## Task brief
What is the number of lines in this data that contain the word "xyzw"? Give the number alone.

┌──

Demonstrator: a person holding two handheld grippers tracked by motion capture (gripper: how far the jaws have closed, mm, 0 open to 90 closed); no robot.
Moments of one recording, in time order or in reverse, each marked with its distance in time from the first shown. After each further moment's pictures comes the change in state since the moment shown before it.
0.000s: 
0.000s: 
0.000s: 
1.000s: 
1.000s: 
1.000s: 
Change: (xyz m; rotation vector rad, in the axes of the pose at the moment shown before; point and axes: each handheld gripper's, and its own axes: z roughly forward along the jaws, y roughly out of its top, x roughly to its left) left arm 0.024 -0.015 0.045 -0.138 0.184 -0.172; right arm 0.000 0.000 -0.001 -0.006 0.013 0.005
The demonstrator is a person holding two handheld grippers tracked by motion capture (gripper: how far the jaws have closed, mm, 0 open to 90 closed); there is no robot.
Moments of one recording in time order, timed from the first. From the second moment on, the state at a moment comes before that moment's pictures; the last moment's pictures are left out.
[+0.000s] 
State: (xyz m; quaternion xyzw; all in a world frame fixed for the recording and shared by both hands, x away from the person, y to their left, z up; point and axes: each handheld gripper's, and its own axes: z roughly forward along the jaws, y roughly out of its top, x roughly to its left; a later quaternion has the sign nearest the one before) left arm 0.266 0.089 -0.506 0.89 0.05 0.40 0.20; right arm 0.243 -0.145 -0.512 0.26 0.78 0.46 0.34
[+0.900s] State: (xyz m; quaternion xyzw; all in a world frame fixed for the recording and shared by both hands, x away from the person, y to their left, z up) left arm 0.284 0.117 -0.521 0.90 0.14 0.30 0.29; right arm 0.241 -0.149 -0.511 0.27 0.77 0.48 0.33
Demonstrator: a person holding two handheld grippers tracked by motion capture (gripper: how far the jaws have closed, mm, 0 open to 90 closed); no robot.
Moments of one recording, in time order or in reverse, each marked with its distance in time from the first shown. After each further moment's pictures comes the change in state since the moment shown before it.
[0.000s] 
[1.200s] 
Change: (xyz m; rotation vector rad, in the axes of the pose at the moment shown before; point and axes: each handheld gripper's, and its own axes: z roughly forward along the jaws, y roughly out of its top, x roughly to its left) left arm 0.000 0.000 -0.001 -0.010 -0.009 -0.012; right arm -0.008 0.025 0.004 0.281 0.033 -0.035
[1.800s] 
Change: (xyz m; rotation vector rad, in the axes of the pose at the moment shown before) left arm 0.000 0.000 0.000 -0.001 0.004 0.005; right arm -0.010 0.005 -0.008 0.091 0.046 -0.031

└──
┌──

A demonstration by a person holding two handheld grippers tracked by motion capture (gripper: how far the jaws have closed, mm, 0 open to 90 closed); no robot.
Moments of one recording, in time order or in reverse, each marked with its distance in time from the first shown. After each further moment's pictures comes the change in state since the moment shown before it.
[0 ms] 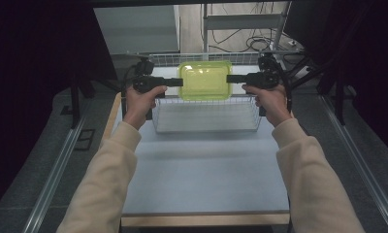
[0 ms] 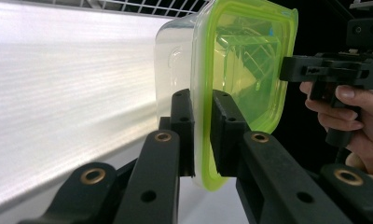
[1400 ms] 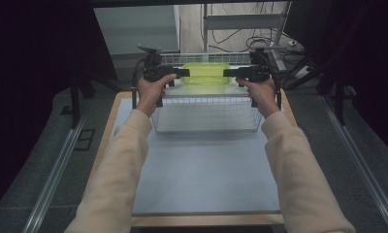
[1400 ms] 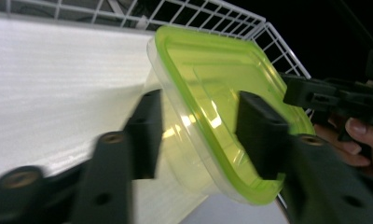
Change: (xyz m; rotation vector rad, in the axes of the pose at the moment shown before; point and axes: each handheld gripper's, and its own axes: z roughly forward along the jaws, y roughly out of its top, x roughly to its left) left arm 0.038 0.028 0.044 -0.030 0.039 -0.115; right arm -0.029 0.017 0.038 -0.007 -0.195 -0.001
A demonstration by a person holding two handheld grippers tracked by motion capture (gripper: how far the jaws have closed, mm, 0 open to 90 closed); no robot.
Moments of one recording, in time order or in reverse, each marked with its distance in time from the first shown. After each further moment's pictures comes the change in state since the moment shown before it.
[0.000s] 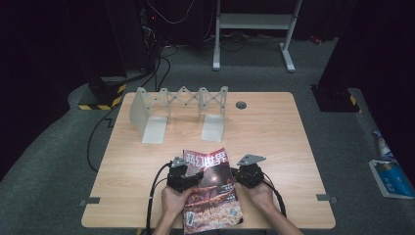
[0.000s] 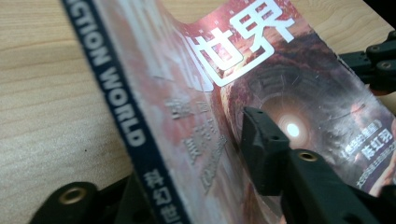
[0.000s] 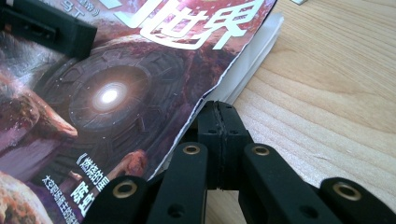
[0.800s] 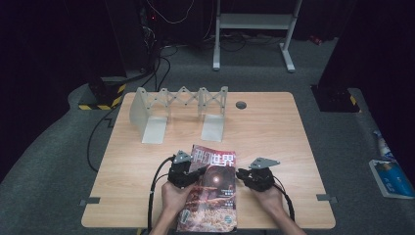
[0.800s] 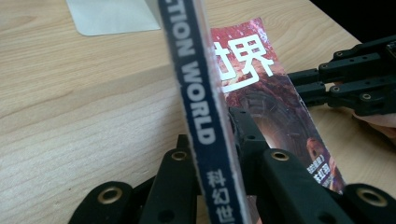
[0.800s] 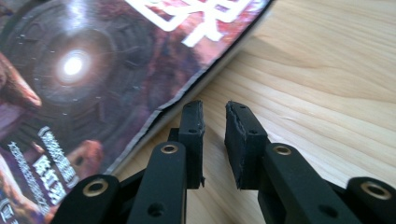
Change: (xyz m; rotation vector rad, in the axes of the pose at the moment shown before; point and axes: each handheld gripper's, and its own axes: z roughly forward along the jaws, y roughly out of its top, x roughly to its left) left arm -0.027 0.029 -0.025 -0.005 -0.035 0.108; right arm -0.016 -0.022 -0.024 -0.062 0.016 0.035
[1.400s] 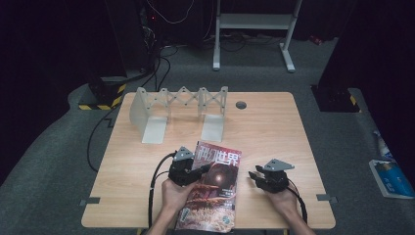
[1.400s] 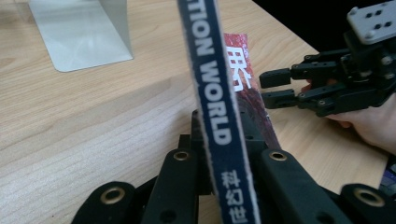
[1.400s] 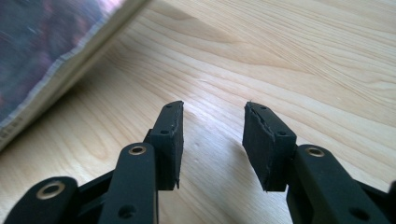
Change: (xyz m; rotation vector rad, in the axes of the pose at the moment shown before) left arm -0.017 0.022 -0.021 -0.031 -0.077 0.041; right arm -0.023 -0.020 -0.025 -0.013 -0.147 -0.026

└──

## Problem solution
2